Nguyen Duy, Hoang Ca, Truong Tien, Nguyen Dang, Lam Hillary Gia, Sharma Abhay, Le Trung Quoc, Huynh Phat Kim
Department of Industrial and Systems Engineering, North Carolina A&T State University, Greensboro, North Carolina, United States of America.
Department of Industrial and Management Systems Engineering, University of South Florida, Tampa, Florida, United States of America.
PLoS One. 2025 Jul 15;20(7):e0327977. doi: 10.1371/journal.pone.0327977. eCollection 2025.

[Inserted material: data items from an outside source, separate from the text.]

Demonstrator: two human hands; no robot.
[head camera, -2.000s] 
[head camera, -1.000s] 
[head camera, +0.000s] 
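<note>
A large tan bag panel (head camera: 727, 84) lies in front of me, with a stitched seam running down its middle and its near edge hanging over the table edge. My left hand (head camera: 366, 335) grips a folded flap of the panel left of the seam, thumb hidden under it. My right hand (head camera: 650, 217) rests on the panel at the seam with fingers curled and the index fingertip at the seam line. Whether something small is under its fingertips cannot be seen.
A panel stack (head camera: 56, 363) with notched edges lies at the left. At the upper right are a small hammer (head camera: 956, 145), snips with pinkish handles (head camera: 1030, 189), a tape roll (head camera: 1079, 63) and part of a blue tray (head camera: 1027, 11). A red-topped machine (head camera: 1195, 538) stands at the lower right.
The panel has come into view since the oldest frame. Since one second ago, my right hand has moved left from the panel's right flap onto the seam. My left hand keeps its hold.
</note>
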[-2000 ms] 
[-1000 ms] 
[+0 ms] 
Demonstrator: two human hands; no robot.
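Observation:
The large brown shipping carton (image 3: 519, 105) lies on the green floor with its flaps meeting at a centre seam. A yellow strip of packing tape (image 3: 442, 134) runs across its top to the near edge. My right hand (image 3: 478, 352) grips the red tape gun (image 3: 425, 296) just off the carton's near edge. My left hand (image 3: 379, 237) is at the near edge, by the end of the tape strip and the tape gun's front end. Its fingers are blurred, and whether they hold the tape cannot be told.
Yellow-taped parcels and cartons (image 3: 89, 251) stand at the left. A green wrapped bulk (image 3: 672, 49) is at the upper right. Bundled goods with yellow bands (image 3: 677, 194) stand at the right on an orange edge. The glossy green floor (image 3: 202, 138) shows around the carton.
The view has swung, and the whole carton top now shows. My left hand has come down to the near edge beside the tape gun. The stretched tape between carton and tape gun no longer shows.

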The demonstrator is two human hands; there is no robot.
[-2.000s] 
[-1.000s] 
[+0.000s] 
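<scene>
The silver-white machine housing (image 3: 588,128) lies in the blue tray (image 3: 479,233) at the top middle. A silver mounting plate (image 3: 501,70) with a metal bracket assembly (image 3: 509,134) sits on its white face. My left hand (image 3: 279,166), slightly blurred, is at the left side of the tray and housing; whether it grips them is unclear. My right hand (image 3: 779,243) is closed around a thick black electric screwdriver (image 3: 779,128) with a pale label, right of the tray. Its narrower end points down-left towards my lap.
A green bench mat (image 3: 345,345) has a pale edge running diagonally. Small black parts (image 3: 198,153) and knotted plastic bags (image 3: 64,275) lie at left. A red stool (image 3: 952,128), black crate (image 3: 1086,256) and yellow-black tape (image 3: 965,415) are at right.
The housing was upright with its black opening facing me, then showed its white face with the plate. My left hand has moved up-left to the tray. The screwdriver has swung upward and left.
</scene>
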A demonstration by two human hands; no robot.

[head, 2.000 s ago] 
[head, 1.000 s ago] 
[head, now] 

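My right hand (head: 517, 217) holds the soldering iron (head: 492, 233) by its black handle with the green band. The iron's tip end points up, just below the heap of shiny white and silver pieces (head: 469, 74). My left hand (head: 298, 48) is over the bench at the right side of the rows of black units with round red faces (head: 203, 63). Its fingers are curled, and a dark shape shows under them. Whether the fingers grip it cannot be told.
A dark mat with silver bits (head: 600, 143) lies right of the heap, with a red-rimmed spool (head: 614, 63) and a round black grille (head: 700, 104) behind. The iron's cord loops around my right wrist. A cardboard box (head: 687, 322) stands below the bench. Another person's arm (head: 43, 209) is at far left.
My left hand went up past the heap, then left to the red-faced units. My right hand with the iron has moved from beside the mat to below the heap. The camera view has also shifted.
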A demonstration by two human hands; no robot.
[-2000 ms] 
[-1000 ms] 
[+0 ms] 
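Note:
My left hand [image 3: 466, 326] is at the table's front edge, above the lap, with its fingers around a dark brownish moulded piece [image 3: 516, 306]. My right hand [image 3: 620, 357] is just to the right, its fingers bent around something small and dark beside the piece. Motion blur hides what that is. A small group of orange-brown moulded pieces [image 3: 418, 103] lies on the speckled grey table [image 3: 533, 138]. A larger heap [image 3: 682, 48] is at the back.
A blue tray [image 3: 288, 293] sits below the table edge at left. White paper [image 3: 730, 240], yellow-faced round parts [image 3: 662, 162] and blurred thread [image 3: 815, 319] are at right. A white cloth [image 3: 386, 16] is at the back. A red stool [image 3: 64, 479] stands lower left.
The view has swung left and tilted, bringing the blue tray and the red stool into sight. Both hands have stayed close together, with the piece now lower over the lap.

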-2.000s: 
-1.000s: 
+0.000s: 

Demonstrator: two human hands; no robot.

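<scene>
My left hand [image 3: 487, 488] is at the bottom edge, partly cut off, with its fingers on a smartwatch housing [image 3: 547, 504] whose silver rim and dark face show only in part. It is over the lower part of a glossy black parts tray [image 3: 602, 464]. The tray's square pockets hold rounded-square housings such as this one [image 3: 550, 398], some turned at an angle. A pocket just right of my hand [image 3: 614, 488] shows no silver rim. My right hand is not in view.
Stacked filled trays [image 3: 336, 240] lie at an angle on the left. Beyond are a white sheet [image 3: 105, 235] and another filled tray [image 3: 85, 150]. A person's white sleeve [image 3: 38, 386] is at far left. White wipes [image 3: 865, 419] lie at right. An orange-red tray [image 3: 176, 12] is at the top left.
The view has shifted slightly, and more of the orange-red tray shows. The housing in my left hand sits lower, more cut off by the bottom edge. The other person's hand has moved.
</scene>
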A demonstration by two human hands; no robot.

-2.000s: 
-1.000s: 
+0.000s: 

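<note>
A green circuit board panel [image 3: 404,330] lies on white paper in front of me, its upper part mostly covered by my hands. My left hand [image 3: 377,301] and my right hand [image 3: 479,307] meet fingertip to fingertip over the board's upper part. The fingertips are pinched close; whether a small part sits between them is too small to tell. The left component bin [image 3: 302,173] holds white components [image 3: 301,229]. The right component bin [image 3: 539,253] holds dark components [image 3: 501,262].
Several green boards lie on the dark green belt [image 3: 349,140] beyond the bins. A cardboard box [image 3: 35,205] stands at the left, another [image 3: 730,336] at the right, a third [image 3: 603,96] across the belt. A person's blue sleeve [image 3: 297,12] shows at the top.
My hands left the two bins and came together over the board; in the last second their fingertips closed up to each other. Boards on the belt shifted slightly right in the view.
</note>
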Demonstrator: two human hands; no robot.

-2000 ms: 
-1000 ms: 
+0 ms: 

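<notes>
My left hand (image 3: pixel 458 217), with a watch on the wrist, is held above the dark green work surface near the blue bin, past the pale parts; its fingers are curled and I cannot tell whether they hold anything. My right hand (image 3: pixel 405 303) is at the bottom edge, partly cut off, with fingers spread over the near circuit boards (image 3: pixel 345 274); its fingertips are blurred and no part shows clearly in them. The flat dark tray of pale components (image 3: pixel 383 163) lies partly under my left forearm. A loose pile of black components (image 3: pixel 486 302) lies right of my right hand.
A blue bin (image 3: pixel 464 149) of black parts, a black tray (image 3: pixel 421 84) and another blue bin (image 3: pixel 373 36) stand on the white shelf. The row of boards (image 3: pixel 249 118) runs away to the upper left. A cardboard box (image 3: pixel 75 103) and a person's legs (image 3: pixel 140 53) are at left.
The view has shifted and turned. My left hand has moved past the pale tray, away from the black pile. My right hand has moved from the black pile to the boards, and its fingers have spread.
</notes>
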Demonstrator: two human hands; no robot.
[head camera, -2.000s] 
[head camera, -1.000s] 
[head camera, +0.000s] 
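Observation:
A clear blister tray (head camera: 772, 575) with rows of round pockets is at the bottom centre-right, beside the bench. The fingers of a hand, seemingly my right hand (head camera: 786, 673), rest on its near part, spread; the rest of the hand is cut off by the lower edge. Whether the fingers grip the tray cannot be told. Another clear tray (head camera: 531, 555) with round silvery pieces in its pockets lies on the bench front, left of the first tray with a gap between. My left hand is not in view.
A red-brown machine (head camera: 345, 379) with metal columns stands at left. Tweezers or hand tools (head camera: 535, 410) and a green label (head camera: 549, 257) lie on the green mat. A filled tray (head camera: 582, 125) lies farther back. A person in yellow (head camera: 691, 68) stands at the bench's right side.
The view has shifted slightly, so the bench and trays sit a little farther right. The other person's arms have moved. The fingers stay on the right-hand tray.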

Cardiovascular diseases (CVDs) are prevalent among obstructive sleep apnea (OSA) patients, presenting significant challenges in predictive modeling due to the complex interplay of these comorbidities. Current methodologies predominantly lack the dynamic and longitudinal perspective necessary to accurately predict CVD progression in the presence of OSA. This study addresses these limitations by proposing a novel multi-level phenotypic model that analyzes the progression and interaction of these comorbidities over time. Our study utilizes a longitudinal cohort from the Wisconsin sleep cohort, consisting of 1,123 participants, tracked over several decades. The methodology consists of three advanced steps to capture the relationships between these comorbid conditions: (1) performing feature importance analysis using tree-based models to highlight the predominant role of variables in predicting CVD outcomes. (2) developing a logistic mixed-effects model (LGMM) to identify longitudinal transitions and their significant factors, enabling detailed tracking of individual trajectories; (3) and utilizing t-distributed stochastic neighbor embedding (t-SNE) combined with Gaussian mixture models (GMM) to classify patient data into distinct phenotypic clusters. In the analysis of feature importance, clinical indicators such as total cholesterol, low-density lipoprotein, and diabetes emerged as the top predictors, highlighting their significant roles in CVD onset and progression. The LGMM predictive models exhibited a high diagnostic accuracy with an aggregate accuracy of 0.9556. The phenotypic analysis yielded two distinct clusters, each corresponding to unique risk profiles and disease progression pathways. One cluster notably carried a higher risk for major adverse cardiovascular events (MACEs), attributed to key factors like nocturnal hypoxia and sympathetic activation. Analysis using t-SNE and GMM confirmed these phenotypes, which marked differences in progression rates between the clusters. In conclusion, our study provides a profound understanding of the dynamic OSA-CVD interactions, offering robust tools for predicting CVD onset and informing personalized treatment strategies.
心血管疾病(CVDs)在阻塞性睡眠呼吸暂停(OSA)患者中很常见,由于这些合并症之间复杂的相互作用,在预测模型方面提出了重大挑战。当前的方法主要缺乏在存在OSA的情况下准确预测CVD进展所需的动态和纵向视角。本研究通过提出一种新颖的多层次表型模型来解决这些局限性,该模型分析这些合并症随时间的进展和相互作用。我们的研究利用了来自威斯康星睡眠队列的纵向队列,该队列由1123名参与者组成,经过数十年的跟踪。该方法包括三个高级步骤来捕捉这些合并症之间的关系:(1)使用基于树的模型进行特征重要性分析,以突出变量在预测CVD结果中的主要作用。(2)开发逻辑混合效应模型(LGMM)以识别纵向转变及其重要因素,从而能够详细跟踪个体轨迹;(3)利用t分布随机邻域嵌入(t-SNE)与高斯混合模型(GMM)相结合,将患者数据分类为不同的表型簇。在特征重要性分析中,总胆固醇、低密度脂蛋白和糖尿病等临床指标成为首要预测因素,突出了它们在CVD发病和进展中的重要作用。LGMM预测模型表现出较高的诊断准确性,总体准确率为0.9556。表型分析产生了两个不同的簇,每个簇对应独特的风险特征和疾病进展途径。其中一个簇明显具有更高的主要不良心血管事件(MACEs)风险,这归因于夜间缺氧和交感神经激活等关键因素。使用t-SNE和GMM进行的分析证实了这些表型,这些表型在簇之间的进展率上存在显著差异。总之,我们的研究提供了对动态OSA-CVD相互作用的深刻理解,为预测CVD发病提供了强大工具,并为个性化治疗策略提供了依据。